Unfortunately, cramped crowded conditions have become a way of life for the majority of dairy cows housed in free stall barns. In a 2010 USDA National Animal Health Monitoring Services survey of farms with cows housed in free stall barns, it was found that nearly 60% provided less than the recommended 24 inches per cow of feed bunk space. In addition, 43% provided less than one stall per cow. Since then, it has only gotten worse. Due to current milk prices, it is common to pack more cows into existing facilities in hopes of improving cash flow. True, adding cows puts more milk in the tank, but there are costs associated with feeding and caring for more animals and herd crowding probably prevents cows from producing to their potential.

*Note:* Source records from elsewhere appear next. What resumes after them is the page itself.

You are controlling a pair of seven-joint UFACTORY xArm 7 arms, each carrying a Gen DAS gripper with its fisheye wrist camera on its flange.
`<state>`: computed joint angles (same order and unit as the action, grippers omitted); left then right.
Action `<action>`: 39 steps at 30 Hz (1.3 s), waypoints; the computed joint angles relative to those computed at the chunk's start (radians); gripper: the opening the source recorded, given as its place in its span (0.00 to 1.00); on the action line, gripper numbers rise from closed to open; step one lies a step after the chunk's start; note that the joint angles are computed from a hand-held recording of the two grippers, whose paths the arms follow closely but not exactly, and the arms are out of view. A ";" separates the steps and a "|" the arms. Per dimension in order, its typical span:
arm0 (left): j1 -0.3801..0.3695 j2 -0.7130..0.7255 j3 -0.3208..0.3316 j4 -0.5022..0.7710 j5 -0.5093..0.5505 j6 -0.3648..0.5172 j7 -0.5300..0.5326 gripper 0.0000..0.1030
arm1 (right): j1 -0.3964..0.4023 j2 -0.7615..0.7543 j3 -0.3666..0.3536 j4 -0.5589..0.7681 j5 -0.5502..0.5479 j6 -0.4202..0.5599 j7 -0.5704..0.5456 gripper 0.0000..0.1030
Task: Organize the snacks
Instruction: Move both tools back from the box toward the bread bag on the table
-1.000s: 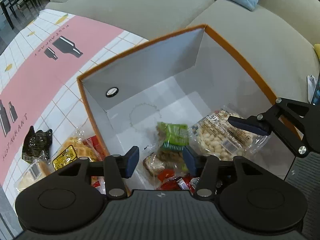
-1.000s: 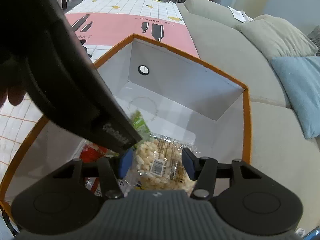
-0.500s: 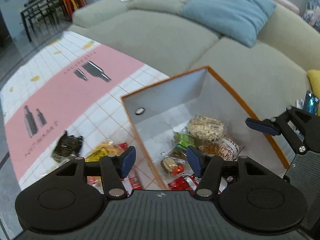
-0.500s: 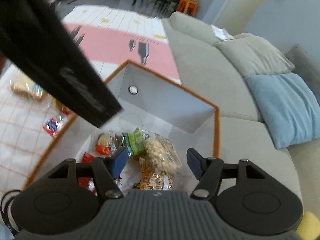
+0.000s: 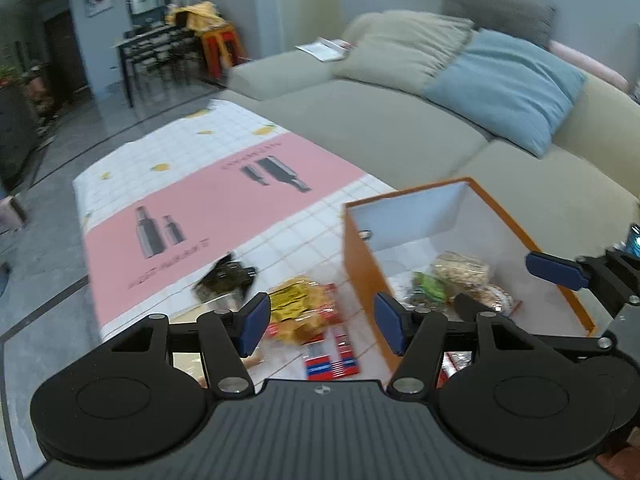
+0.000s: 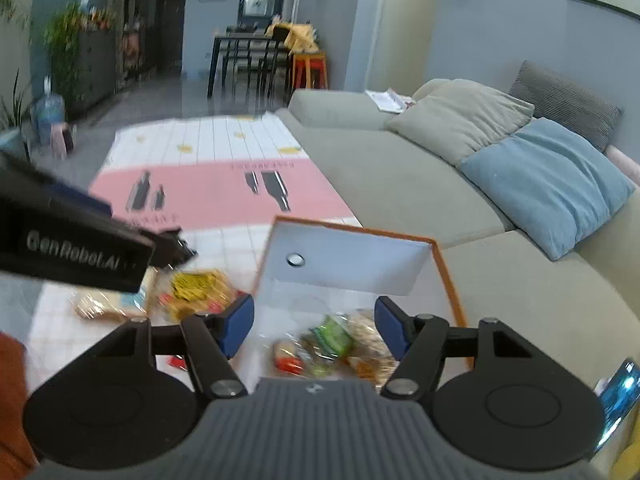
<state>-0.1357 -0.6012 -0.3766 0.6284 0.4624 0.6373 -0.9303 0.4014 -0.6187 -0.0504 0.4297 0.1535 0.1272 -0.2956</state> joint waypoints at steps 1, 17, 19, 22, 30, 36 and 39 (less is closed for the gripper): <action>0.002 -0.029 -0.001 -0.020 0.001 0.006 -0.014 0.68 | -0.004 -0.011 0.017 -0.012 0.006 -0.009 0.020 0.64; -0.019 -0.368 0.097 -0.313 -0.145 0.067 0.054 0.68 | 0.165 -0.008 0.018 -0.061 0.045 0.014 0.088 0.63; -0.010 -0.385 0.105 -0.335 -0.158 0.052 0.069 0.68 | 0.212 0.018 -0.016 -0.050 0.068 0.008 0.065 0.61; 0.006 -0.392 0.128 -0.363 -0.182 0.014 0.093 0.68 | 0.270 0.064 -0.045 -0.033 0.097 -0.009 0.022 0.56; 0.087 -0.268 0.176 -0.394 -0.238 -0.124 0.154 0.70 | 0.285 0.254 -0.002 0.052 0.116 -0.052 -0.030 0.56; 0.158 -0.146 0.210 -0.387 -0.261 -0.210 0.169 0.70 | 0.329 0.395 -0.013 0.145 0.217 -0.065 -0.124 0.55; 0.191 -0.084 0.217 -0.376 -0.262 -0.242 0.183 0.69 | 0.346 0.457 -0.008 0.194 0.284 -0.058 -0.203 0.48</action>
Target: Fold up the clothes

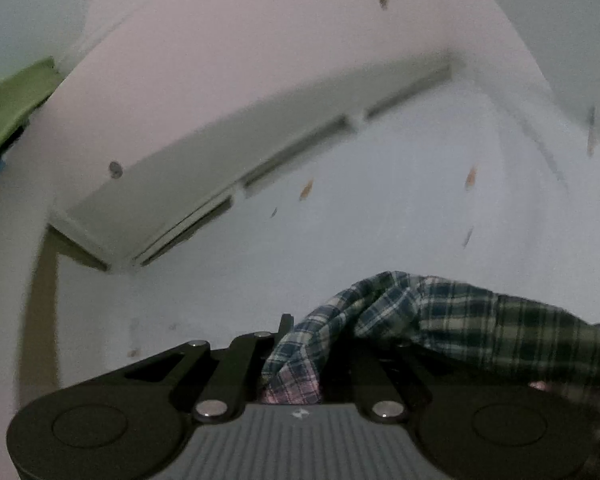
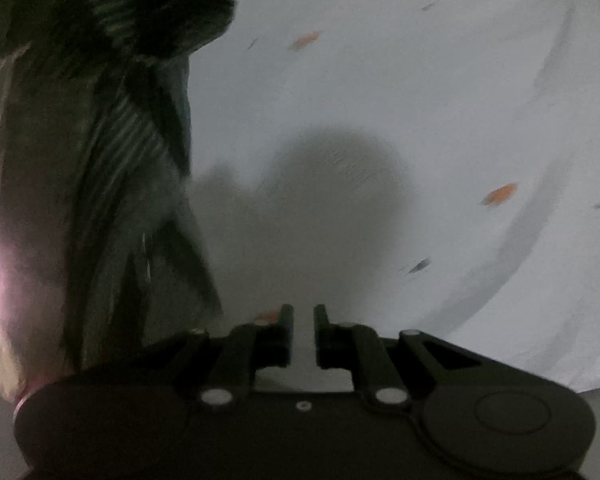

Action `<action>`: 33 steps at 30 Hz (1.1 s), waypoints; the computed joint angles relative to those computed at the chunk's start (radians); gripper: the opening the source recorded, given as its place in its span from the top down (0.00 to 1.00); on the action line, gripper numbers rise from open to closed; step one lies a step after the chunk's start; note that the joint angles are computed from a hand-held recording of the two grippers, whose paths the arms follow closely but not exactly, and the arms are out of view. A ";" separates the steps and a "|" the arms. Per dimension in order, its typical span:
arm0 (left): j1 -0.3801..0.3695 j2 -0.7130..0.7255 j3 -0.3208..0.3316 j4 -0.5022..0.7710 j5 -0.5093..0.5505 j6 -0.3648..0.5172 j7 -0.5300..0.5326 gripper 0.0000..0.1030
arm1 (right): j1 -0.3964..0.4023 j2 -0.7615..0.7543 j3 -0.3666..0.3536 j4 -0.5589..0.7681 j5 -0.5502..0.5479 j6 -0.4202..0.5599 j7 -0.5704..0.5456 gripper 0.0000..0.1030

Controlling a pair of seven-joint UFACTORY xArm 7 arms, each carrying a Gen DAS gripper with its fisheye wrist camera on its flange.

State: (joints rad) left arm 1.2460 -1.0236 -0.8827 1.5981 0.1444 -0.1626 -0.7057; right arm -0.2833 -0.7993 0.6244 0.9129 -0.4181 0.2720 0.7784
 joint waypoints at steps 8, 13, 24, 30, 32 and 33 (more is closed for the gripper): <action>-0.253 0.146 -0.094 0.112 -0.017 0.191 0.017 0.93 | 0.248 -0.308 -0.304 -0.175 0.100 0.013 -0.175 0.71; -0.413 0.195 -0.137 0.078 -0.052 0.258 0.036 0.93 | 0.267 -0.430 -0.329 -0.224 0.125 0.057 -0.285 0.57; -0.546 0.238 -0.162 0.006 0.002 0.171 0.118 0.93 | 0.254 -0.292 -0.355 -0.239 0.111 -0.060 -0.621 0.96; -0.508 0.109 -0.051 -0.056 -0.019 0.309 0.077 0.93 | 0.016 -0.303 -0.307 -0.182 0.171 -0.222 -0.540 0.99; -0.539 0.130 -0.038 -0.083 -0.028 0.330 0.075 0.93 | -0.055 -0.290 -0.300 -0.146 0.159 -0.283 -0.565 0.99; -0.556 0.134 -0.029 -0.096 -0.031 0.333 0.069 0.93 | -0.098 -0.285 -0.291 -0.127 0.150 -0.318 -0.582 0.99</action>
State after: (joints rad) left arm 0.6896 -0.8896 -0.9114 1.5017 0.1138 0.1701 -0.6362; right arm -0.3816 -1.0846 0.3330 0.7863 -0.2677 -0.0456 0.1962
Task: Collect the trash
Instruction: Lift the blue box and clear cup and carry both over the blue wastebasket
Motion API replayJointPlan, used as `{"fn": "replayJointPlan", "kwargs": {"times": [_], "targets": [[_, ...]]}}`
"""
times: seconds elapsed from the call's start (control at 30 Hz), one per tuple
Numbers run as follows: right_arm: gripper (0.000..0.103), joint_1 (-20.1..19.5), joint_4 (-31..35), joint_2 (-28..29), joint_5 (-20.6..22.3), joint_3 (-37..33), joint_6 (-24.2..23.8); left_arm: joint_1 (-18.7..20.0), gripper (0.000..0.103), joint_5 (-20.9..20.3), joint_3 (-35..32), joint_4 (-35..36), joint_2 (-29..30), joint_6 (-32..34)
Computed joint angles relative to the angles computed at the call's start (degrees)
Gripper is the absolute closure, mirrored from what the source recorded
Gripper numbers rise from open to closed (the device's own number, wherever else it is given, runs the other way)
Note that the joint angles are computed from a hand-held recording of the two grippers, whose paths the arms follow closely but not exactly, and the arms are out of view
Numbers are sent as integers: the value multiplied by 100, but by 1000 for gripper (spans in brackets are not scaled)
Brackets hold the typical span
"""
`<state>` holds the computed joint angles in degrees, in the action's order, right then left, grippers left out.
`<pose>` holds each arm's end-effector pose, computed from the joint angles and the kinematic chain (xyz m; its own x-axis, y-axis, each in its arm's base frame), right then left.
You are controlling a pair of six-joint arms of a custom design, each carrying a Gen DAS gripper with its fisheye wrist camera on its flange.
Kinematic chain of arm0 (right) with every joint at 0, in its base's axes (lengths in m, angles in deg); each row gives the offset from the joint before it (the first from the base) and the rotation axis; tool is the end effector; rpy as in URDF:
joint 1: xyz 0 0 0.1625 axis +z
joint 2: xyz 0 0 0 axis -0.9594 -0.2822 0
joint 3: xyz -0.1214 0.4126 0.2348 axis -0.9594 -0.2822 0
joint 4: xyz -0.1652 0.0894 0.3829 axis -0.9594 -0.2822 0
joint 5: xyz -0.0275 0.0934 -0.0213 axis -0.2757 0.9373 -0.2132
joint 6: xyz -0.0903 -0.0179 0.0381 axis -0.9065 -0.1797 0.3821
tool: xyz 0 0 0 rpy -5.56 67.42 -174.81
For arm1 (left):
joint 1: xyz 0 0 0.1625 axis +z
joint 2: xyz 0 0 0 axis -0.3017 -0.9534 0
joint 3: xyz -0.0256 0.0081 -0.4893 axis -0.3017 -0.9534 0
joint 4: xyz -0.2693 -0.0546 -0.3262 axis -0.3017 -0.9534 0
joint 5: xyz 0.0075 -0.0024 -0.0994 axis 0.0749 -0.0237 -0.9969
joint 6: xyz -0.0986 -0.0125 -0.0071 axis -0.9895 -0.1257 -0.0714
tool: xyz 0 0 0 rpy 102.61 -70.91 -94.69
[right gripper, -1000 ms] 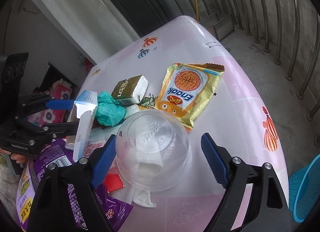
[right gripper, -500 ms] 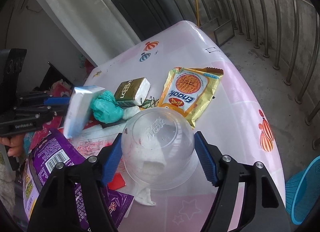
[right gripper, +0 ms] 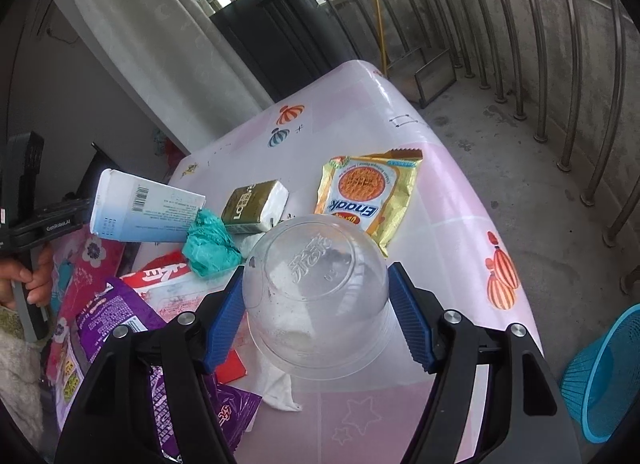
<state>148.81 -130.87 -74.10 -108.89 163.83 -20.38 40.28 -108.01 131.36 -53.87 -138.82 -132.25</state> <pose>0.0309 -0.4331 0.4708 -0.9187 -0.3193 0.2325 -0.3914 0.8150 -0.4272 -0.5004 -0.4334 0.1450 -0.6371 0.0696 -0.7676 0.4495 0.8426 -0.2967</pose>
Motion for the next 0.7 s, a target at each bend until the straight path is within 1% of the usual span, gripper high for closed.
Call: {"fn": "replayJointPlan", "kwargs": {"times": [0.07, 0.17, 0.27, 0.37, 0.53, 0.6, 0.7], "targets": [[35, 5, 43, -60, 66, -37, 38, -72, 103, 82, 35, 27, -71, -113], [35, 13, 181, -173, 184, -113, 72, -239, 103, 228, 85, 138, -200, -369], [35, 72, 243, -338, 285, -137, 51, -461, 103, 391, 112, 386, -318, -675], [35, 73, 390, -568, 467, -172, 7, -743, 103, 594, 90, 796, -424, -1174], [35, -20, 731, -1019, 824, -240, -106, -1335, 103, 892, 103, 1071, -552, -1761], [35, -117, 918, -1223, 942, -283, -153, -1547, 103, 972, 103, 1003, -533, -1851], [35, -318, 1126, -1489, 1074, -355, -258, -1838, 103, 1056, 138, 480, -413, -1694]]}}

For example, a 400-cow farm in Vinton, IA that sold 15% of its cows yet lost no milk. Recognizing that the herd was over-crowded, the owner believed that no milk was lost because remaining cows “responded to an improvement in stocking density.” When crowding is reduced, cows gain easier access to feed and water. This results in increased per-cow dry matter intake, reduced slug feeding, and increased rumination time. Time spent lying down also increases with decreasing stocking rates. With improved free stall accessibility, cows are able to spend more hours resting. Studies report cows do best if able to rest for 12-14 hours a day, gaining about 3.7 pounds more milk for each hour resting (Figure 1). Also, with less time spent standing, foot and leg health improves.


Florida and Dutch researchers (J. Dairy Sci.99:3848-3857) determined the stocking density of lactating groups should not exceed 120%.They modeled the effect of stocking densities between 100% and 150% on profit per stall while also taking into account the impact of feed and milk price. At stocking levels greater than 120%, not only would profit per stall decline but cow well-being becomes a concern. Krawczel et al. 2009 and Hall et al., 009 (Figure 2) also showed a loss of milk as stocking density increased. For every 10% increase in stocking density over 100%, cows lost 0.76 pounds of milk.


To tolerate additional crowding, lactating cow comfort must be near perfect. Free stalls must be large enough and designed to allow adequate lunge space. Stalls must be properly bedded and kept clean. Floors should be properly grooved or cushioned. Air quality must be good and enough linear inches of clean water always available.

When dry cows are crowded they frequently suffer more metabolic problems after freshening. The stocking density of close-up dry cows should be about 80%. They do best with more space, more stalls than animals. It is recommended that first-calf heifers also not be crowded. Their stocking density should be kept at less than 100%, or no more than one animal per stall.